What the task requires | The whole listing should come back exactly as written, except for the pictures.

Exercise data |
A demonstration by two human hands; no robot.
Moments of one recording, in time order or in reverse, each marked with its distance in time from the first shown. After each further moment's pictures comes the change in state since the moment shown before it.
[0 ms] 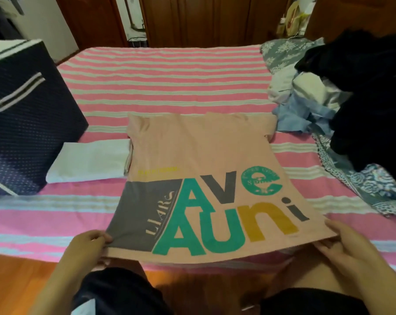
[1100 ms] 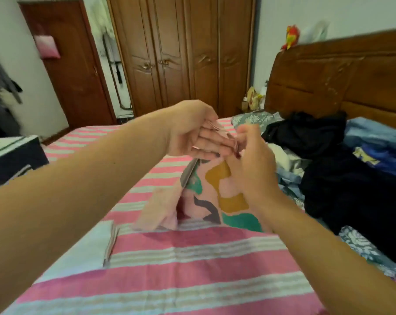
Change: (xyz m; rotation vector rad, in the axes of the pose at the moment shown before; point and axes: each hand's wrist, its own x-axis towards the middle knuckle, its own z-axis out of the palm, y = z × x) left_hand -0.159 0.427 0.020 -0.071 -0.777 0.632; right_hand -0.110 -0.140 0.234 -0.687 -0.049 -1.708
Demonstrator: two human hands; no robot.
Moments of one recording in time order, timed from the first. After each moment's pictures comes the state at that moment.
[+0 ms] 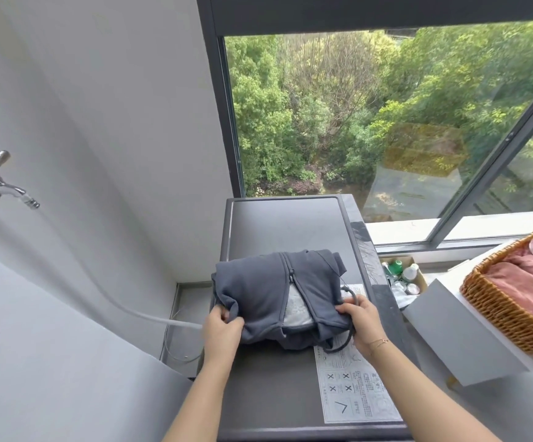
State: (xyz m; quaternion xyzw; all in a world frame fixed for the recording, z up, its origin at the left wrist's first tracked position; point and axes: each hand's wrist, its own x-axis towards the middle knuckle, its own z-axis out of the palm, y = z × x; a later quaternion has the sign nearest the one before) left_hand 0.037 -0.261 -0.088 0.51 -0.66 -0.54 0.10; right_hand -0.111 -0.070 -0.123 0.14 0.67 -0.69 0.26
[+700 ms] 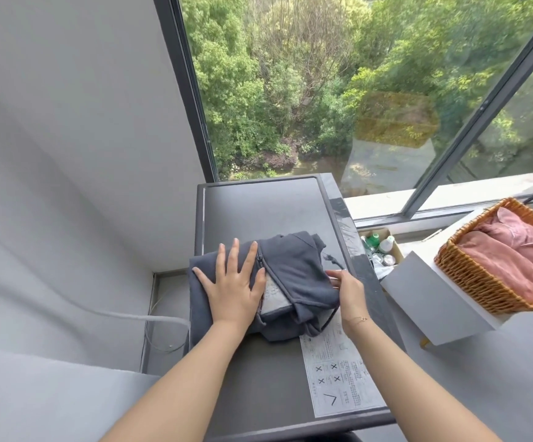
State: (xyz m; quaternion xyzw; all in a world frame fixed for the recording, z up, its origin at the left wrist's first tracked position) left_hand -0.045 -0.270 -0.129 0.23 -0.96 -0.12 0.06; right_hand -0.131 -0.087 -0.116 0.18 0.70 -0.66 0.19
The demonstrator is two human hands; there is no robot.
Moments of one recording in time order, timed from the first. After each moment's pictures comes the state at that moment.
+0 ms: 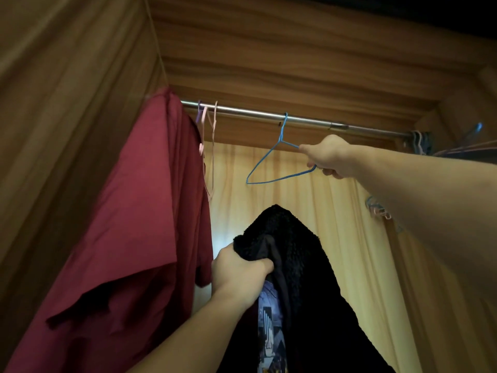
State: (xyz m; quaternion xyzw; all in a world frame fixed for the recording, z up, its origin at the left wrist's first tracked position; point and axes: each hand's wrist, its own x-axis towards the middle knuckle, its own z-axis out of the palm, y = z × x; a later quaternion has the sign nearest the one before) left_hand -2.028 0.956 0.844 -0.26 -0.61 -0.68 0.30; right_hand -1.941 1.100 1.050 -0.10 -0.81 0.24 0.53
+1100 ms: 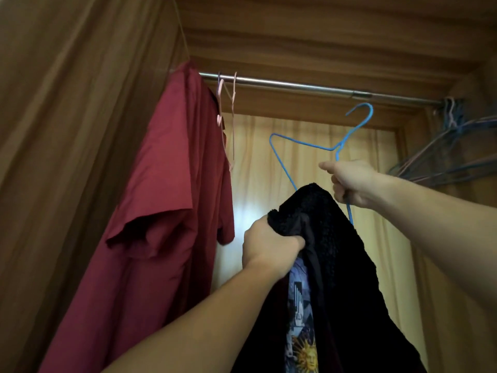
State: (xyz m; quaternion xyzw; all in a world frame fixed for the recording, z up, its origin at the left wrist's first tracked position) left_hand -1.984 0.974 0.818 -0.24 -0.67 -0.63 0.31; right_hand -1.939 1.112 0.948 0.02 -0.71 0.56 0.42
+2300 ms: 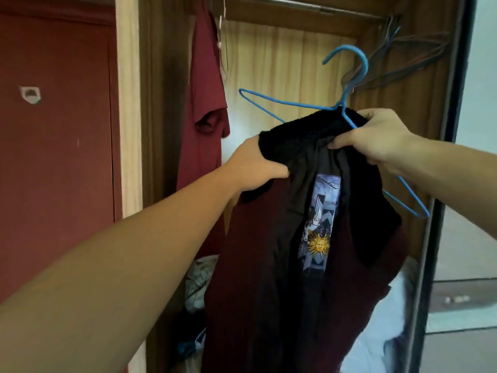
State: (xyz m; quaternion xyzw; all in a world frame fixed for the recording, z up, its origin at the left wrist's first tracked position) left_hand -1.717 0.811 0.722 -0.43 -0.71 -0.54 0.14; right_hand -1.607 0.997 0.770 -0.10 -0.80 0.40 0.43
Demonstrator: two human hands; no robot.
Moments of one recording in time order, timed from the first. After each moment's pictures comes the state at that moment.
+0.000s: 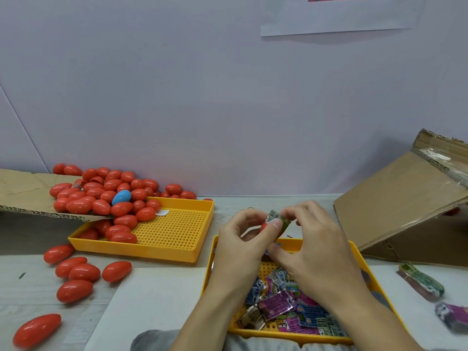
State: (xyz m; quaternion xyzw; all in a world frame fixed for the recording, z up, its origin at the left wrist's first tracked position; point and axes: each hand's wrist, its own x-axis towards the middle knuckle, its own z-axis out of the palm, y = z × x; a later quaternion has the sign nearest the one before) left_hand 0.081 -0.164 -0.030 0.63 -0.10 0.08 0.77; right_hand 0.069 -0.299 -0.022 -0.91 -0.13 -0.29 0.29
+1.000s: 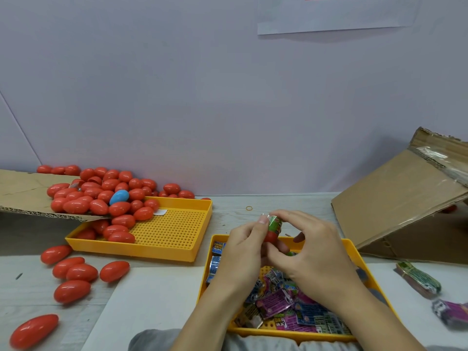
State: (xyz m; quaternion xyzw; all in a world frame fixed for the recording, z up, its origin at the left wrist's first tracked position) left_hand 0.076 -0.169 -0.025 0.65 -0.09 -0.03 0.75; right_hand 0.068 -0.302 -0.022 -0.87 -0.19 -0.25 0.39
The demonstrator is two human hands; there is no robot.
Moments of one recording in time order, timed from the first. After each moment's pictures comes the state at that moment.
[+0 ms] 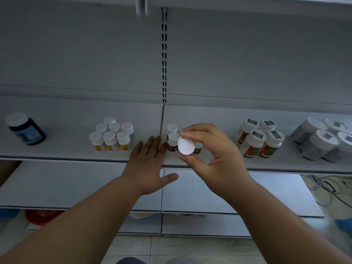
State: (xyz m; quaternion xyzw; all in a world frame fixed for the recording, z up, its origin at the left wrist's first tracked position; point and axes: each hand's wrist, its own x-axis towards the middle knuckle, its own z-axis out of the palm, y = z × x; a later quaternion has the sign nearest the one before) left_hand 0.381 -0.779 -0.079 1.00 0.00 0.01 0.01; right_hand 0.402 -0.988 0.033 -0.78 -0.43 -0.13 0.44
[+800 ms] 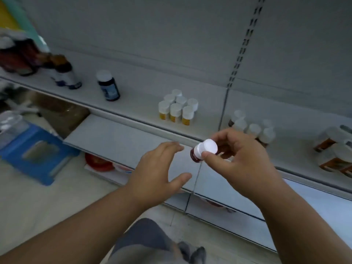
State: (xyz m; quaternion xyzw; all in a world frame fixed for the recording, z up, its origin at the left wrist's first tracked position) left_hand 0.234 -0.753 -0.051 0.95 0.14 0.11 0.27; right_hand 0.353 -0.919 0.035 -0.82 -0.34 0.15 0.43
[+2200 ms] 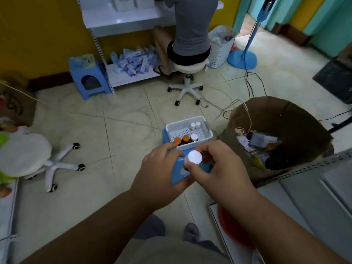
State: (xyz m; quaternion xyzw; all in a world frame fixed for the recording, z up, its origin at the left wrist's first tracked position) left_hand -0.190 0.007 -0.113 0.78 0.57 0.16 0.20; right_hand -0.018 -0.006 -0.052 -0.62 -0.68 0.29 0.26
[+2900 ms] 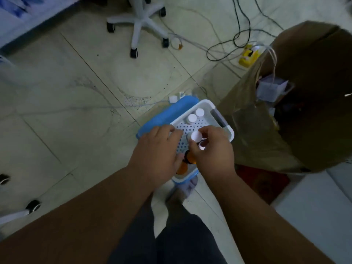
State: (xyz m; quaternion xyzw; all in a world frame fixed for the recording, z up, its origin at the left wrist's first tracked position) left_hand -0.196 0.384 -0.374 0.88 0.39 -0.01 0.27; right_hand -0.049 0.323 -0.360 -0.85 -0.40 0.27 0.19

Answer section |
A demonstration by two human hands; no robot.
Moments of one recording, in time order or in reverse, each marked with its distance in time from the first shown. After each further moment's pictures comes the change in state since the moment shown before it.
[0 ms] 
[1100 ms] 
Change: (xyz m; rotation vector rad, in the axes of the pose at the moment shown before; point and axes: each hand's wrist, its own x-axis towards the middle knuckle, its own z-axis out of the palm, y = z × x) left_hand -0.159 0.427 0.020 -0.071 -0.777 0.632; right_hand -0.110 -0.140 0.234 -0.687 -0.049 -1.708
Demonstrator: two human hands; no robot.
Moments of one recording in time order, timed from the first. After each moment's pictures comes the state at that moment.
[+0 ms] 
State: (xyz m; quaternion xyzw; all in a world frame fixed for the recording, z up, its origin at the left wrist's first tracked position; point and axes: each hand's wrist, its own x-axis towards the middle knuckle, its own z-axis out of the palm, y = z × x; a later quaternion has the sign nearest the one before) left_hand 0.037 -0.261 -0.088 0.51 -0.66 -0.54 0.10; right_hand -0.111 -0.070 -0.123 0.14 0.67 -0.69 0.26
[+700 ms] 
State: (xyz m; quaternion xyzw; all in a world frame fixed for the recording, z up, its origin at the left wrist's first tracked position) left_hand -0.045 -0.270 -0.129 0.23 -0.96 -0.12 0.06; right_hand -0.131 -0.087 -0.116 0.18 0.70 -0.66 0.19
The demonstrator is two human hands; there is no robot.
Moments of one recording in time order, timed from the first. After each moment's pictures comes the state at that moment.
+0 ms: 
State: (xyz m; quaternion xyzw; all in a world frame fixed for the recording, z up, its origin at the left wrist's first tracked position; point and axes: each hand's wrist, its own x-axis towards the middle knuckle, its own z-axis out of the palm, y = z × x; a later quaternion has the sign nearest the one before) left_hand -2.028 0.956 0.844 -0.26 -0.61 -0.68 0.30; right_hand -1.941 1.100 1.050 -0.10 -0.81 0.24 0.53
+1100 ms: 
State: (xyz m; quaternion xyzw; all in a world frame fixed for the recording, z up, its origin at the left wrist's first tracked position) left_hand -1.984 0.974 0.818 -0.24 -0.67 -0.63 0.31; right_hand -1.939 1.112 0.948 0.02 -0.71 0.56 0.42
+2300 ms: 
State: (xyz m; quaternion xyzw; all in a world frame fixed for the recording, z up, its origin at the left wrist's first tracked position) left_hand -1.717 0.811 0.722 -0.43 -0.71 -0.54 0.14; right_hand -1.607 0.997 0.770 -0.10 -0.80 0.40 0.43
Demonstrator: two human hands; no robot.
Moments of one recording in time order, timed from the first. After each moment's pictures comes the state at that moment.
+0.000s: 
State: (xyz m; quaternion xyzw; all in a world frame fixed for the recording, z up, its origin at the left wrist's first tracked position; point and axes: each hand's wrist, its own x-axis towards the middle knuckle, its own z-axis out of the palm, y = z × x; a later quaternion has the sign nearest the one before) left_hand 0.081 -0.164 -0.030 0.63 -0.10 0.08 0.77; right_hand 0.069 -0.299 -0.022 -0.91 -0.13 -0.29 0.29
+1.000s: 
State: (xyz m; quaternion xyzw; all in a world frame fixed for the recording, z up, its origin at the left wrist's first tracked position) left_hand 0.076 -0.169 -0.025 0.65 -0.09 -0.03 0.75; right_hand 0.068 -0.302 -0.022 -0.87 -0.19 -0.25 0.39
The demonstrator is two human hands; there is no robot.
Moments of one recording in time order, timed from the first. After each moment's pictures comes the state at that moment.
[+0 ms] 
State: (xyz m; quaternion xyzw; all in a world frame fixed for the recording, z up, its origin at the left wrist's first tracked position; point and axes: each hand's wrist, its own x-axis towards the middle knuckle, its own z-axis out of the palm, y = z × x; a later quaternion has the sign nearest the one before) left_hand 0.381 -0.779 -0.079 1.00 0.00 0.01 0.01; right_hand 0.402 -0.988 0.033 -0.78 -0.43 -0.13 0.44
[+800 ms] 
State: (xyz m; quaternion xyzw; all in a world frame fixed for the recording, z up, its origin at the left wrist's first tracked position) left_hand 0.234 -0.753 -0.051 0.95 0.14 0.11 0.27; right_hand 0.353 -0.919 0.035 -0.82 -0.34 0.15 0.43
[+2200 ms] 
State: (xyz m; quaternion xyzw; all in a world frame fixed for the recording, z up, its origin at the left wrist's first tracked position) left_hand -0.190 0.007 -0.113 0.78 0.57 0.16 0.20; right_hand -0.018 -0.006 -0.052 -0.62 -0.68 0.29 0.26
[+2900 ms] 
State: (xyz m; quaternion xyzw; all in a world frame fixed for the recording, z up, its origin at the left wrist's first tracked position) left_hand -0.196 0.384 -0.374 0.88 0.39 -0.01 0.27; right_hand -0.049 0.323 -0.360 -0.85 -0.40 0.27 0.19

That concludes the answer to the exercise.